SAN FRANCISCO — A California appeals court recently reversed a trial court’s decision to reject arbitration requests over allegations of kickback payments made to real estate brokers over the sale of homes.

On May 23, the California First District Court of Appeal ruled that the trial court should not have denied the requests for arbitration.

The legal dispute stems from two “materially identical” class-action suits filed by homeowners in 2015 against a group of real estate brokers, title companies and service providers. The suits alleged that the defendants used TransactionPoint, a software program, to disguise improper kickback payments as sublicense fees.

J. Rockcliff Inc. and Mason-McDuffie Real Estate Inc. were among those named as defendants.

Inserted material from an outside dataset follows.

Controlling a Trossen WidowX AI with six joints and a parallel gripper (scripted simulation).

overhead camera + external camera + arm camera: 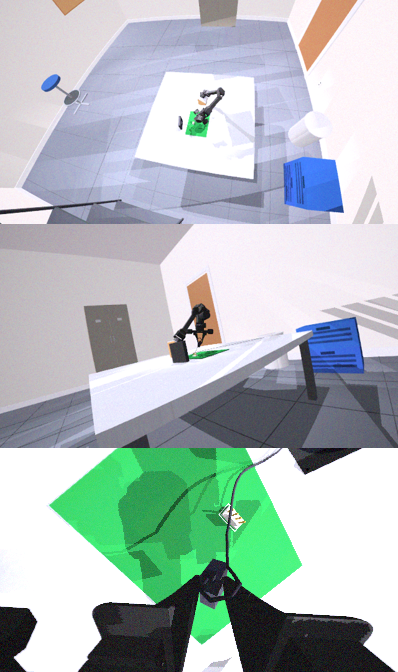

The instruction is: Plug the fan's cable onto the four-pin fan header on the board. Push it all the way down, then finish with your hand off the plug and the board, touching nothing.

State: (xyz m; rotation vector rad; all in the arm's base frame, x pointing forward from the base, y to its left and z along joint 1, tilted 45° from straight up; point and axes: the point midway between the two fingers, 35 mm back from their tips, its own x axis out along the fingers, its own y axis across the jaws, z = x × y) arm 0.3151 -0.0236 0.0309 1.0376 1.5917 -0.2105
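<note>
The green board is 2 cm ahead of my gripper tip, 3 cm to the right of it and 9 cm below it. Also, from my gripper tip: black fan (4 cm ahead, 21 cm to the right, 2 cm below); then white four-pin fan header (2 cm ahead, 8 cm to the right, 8 cm below); then black fan plug (1 cm behind, 1 cm below).
</note>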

The appeals court do not name other defendants in its decision.

The plaintiffs argued that the brokers were not entitled to retain the compensation and sought “declaratory relief, damages, punitive damages and an accounting and disgorgement of the compensation received by defendants from plaintiffs in connection with the home sales,” according to court documents.

The defendants asked the court for arbitration, but the plaintiffs contended that the listing agreement’s arbitration clauses did not apply because they did not dispute their obligation to pay the brokers a commission for selling the homes.

“Because [the] plaintiffs did not all execute the same agreements, three different arbitration clauses in three separate agreements were involved,” according to court filings. “In their motion, [the] defendants contended that all three arbitration clauses require arbitration of the claims in [the] plaintiffs’ complaints.”

The only compensation mentioned in the first arbitration clause, referred to by the court as the residential listing agreement (RLA), “is the commission payable by a seller to the broker.”

The second arbitration clause, referred to as the 2007 residential purchase agreement (RPA), “required arbitration of certain disputes between buyers or sellers and their brokers.”

The third clause, called the 2010 RPA, stipulated that the “buyer and seller agree that any dispute or claim in law or equity arising between them out of this agreement or any resulting transaction… shall be decided by neutral, binding arbitration. [The] buyer and seller also agree to arbitrate any disputes or claims with broker(s).”

The trial court heard the motions to compel arbitration jointly, according the appeals court decision.  

The lower court ruled that the clauses in the RLA and the 2007 RPA were not applicable, but the 2010 RPA was applicable.

“The [trial] court reasoned that the RLA’s arbitration clause does not apply because the clause applies only to disputes over ‘the obligation to pay compensation under this agreement,’ which runs from seller to broker,” the appeals court said in its decision. “Because the basis of the claims is [the] defendants’ alleged failure to disclose the sublicense fees, the court held it does not concern the sellers’ obligation to pay their brokers… The court did, however, find the 2010 RPA arbitration clause applicable to these claims, since the clause applies to all disputes between clients and brokers”

The defendants appealed the trial court’s decision, and the appeals court sided with them.

“The portion of the trial court’s order denying arbitration pursuant to the RLA and the 2007 RPA is vacated and those rulings are reversed,” the appeals court said in its decision. “The matter is remanded to the trial court with instructions to enter an order compelling all plaintiffs to arbitrate their claims with the broker defendants.”